Once you reach the line containing "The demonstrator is" in the data below, restate each line word for word up to and including the one containing "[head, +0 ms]".

→ **Supplied information**:
>>>

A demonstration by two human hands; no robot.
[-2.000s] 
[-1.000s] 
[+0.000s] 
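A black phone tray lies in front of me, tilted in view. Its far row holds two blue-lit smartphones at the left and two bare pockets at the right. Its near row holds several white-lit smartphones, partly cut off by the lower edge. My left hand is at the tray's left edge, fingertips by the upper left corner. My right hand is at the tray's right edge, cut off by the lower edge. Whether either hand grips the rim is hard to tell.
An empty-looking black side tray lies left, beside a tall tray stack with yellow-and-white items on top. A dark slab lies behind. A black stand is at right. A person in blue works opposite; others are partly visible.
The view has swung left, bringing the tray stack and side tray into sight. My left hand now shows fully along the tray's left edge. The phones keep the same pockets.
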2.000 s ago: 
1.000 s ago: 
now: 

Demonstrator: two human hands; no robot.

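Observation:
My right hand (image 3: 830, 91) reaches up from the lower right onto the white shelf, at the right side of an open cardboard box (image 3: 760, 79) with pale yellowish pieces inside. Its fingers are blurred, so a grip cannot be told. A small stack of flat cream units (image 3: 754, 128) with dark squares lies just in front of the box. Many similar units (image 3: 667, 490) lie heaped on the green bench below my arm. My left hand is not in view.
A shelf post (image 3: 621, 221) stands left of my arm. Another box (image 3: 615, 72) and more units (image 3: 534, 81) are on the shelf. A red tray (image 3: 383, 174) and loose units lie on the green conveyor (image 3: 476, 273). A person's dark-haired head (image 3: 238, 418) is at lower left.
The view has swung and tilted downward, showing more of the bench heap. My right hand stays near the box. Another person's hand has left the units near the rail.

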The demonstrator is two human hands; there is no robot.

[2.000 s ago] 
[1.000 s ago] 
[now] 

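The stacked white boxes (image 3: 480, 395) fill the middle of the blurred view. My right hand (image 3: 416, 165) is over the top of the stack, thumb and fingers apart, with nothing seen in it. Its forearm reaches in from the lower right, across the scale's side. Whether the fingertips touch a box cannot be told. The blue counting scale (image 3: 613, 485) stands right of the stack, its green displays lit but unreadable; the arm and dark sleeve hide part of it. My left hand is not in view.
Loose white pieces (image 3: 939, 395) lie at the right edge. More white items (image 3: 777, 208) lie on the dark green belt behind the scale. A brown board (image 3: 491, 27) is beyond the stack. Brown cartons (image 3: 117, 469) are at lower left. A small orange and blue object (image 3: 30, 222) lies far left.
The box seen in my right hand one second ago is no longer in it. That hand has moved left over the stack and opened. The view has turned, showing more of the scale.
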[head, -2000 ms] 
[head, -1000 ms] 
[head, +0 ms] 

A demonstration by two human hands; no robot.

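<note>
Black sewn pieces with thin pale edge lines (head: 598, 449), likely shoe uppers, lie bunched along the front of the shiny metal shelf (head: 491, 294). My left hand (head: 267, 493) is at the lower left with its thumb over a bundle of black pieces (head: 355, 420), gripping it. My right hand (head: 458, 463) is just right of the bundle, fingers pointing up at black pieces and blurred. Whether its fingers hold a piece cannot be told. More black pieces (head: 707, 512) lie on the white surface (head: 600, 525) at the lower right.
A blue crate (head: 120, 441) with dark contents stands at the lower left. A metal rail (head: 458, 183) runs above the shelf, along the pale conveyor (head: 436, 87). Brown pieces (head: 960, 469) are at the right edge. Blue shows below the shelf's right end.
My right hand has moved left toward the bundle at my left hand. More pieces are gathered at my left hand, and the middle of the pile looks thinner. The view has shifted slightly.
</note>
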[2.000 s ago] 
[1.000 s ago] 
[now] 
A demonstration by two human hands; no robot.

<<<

→ **Solution for this problem**:
The demonstrator is two human hands; there is no robot.

[2.000 s ago] 
[1.000 s ago] 
[now] 

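The stacked white boxes (image 3: 480, 395) fill the middle of the blurred view. My right hand (image 3: 416, 165) is over the top of the stack, thumb and fingers apart, with nothing seen in it. Its forearm reaches in from the lower right, across the scale's side. Whether the fingertips touch a box cannot be told. The blue counting scale (image 3: 613, 485) stands right of the stack, its green displays lit but unreadable; the arm and dark sleeve hide part of it. My left hand is not in view.
Loose white pieces (image 3: 939, 395) lie at the right edge. More white items (image 3: 777, 208) lie on the dark green belt behind the scale. A brown board (image 3: 491, 27) is beyond the stack. Brown cartons (image 3: 117, 469) are at lower left. A small orange and blue object (image 3: 30, 222) lies far left.
The box seen in my right hand one second ago is no longer in it. That hand has moved left over the stack and opened. The view has turned, showing more of the scale.
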[head, -2000 ms] 
[head, -1000 ms] 
[head, +0 ms] 

Nothing else is required for this exercise.